### Given records
BEGIN
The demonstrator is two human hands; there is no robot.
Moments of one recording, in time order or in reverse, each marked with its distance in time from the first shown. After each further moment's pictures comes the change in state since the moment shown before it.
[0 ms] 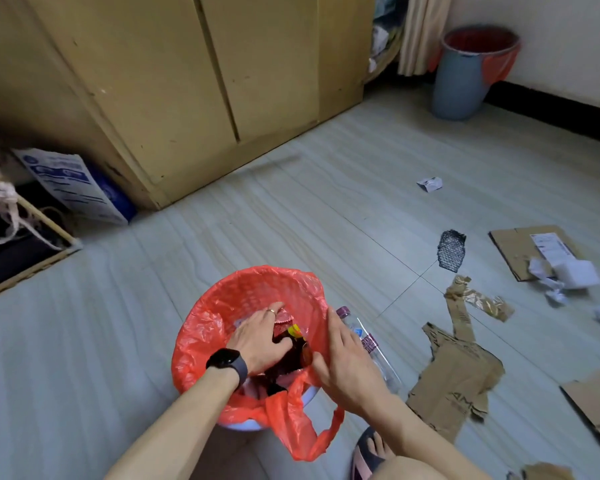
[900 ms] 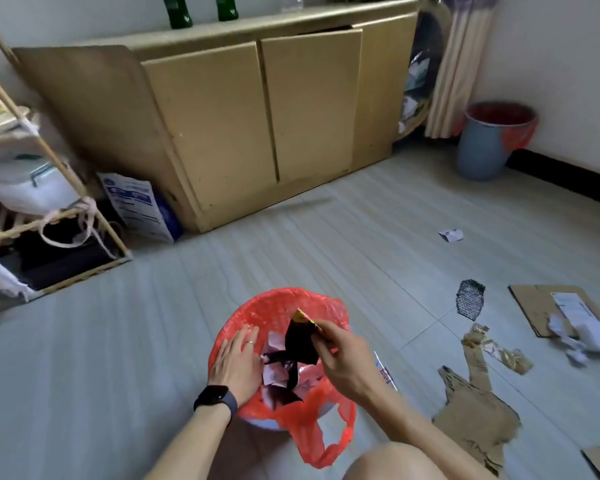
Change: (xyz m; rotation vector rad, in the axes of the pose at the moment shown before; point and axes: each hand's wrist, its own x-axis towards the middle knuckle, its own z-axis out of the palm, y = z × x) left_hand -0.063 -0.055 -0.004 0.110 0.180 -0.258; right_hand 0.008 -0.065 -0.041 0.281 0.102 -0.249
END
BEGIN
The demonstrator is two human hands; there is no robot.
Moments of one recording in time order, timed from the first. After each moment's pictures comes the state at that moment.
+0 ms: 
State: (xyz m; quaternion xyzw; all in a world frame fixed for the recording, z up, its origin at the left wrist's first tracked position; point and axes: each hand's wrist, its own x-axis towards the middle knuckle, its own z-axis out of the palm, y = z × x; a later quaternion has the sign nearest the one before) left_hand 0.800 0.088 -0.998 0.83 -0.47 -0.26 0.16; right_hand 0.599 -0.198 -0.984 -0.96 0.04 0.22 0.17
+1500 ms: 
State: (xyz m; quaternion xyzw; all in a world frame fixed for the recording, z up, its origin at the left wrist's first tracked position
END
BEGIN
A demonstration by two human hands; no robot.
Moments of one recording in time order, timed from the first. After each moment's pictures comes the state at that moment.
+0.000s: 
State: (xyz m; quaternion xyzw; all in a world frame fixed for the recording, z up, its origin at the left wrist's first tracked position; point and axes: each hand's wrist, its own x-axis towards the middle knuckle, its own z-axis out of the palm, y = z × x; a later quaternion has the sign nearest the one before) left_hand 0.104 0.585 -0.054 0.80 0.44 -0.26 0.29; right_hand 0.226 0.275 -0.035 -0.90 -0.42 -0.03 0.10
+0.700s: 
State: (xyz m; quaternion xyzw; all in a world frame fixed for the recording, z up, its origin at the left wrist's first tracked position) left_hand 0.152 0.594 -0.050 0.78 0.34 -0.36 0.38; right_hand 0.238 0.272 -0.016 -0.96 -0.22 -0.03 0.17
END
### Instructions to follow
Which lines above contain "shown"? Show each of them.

### Solution to this exercise
Moments of one recording, in time order or in reverse, each marked with its distance in time from the first shown. After each further moment's pictures comes the change in state since the moment shown before it.
Change: (xyz m; rotation vector rad, in the axes of the pose at the moment shown before; point and axes: each hand's wrist, its own x-axis towards the middle knuckle, its own z-axis out of the palm, y = z × x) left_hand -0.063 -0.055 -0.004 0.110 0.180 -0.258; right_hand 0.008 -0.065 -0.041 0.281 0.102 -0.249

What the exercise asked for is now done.